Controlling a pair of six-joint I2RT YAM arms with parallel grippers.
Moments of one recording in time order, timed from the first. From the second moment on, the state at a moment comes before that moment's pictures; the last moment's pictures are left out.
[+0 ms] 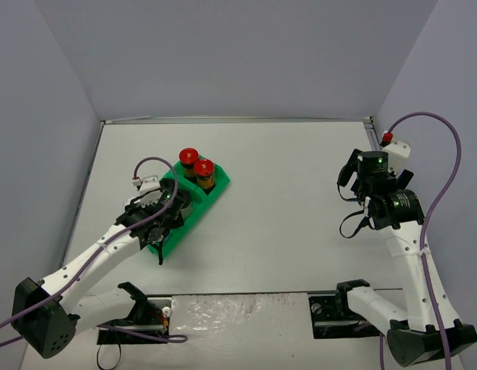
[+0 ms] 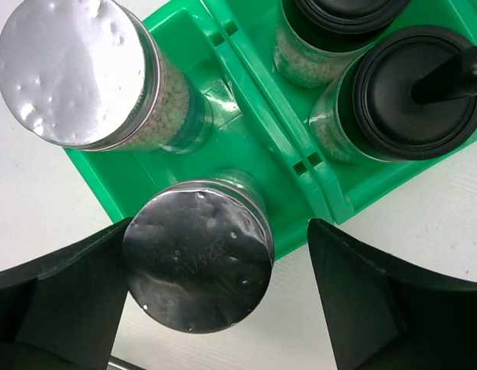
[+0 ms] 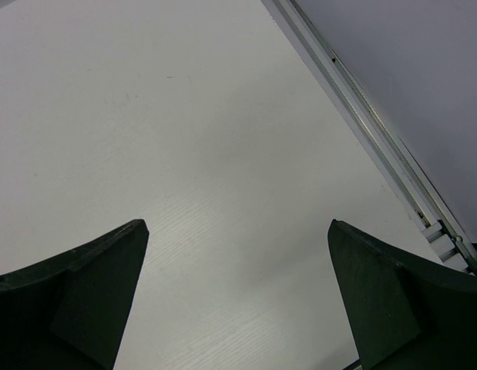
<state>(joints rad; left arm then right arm) -0.60 1.06 0.82 -0.84 -0.64 -0.80 0.16 0.98 1.17 -0.88 0.54 0.44</state>
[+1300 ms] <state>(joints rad) -0.62 1.09 1.37 -1.09 -0.55 -0.47 0.20 1.01 1.20 -0.86 0.43 0.42</state>
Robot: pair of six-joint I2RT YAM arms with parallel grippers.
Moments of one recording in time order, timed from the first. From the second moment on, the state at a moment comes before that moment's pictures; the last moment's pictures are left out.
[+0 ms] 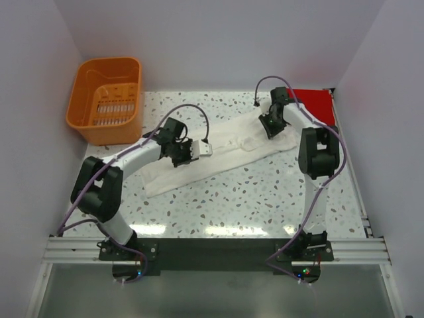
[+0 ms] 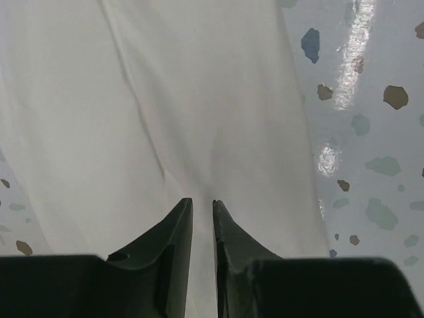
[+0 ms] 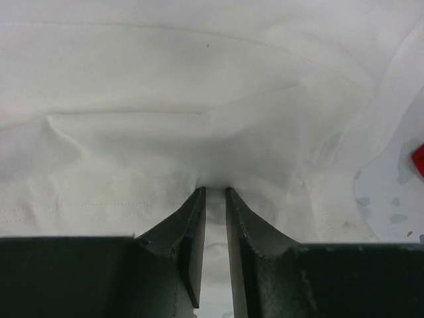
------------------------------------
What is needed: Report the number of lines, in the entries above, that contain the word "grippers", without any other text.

Task response: 2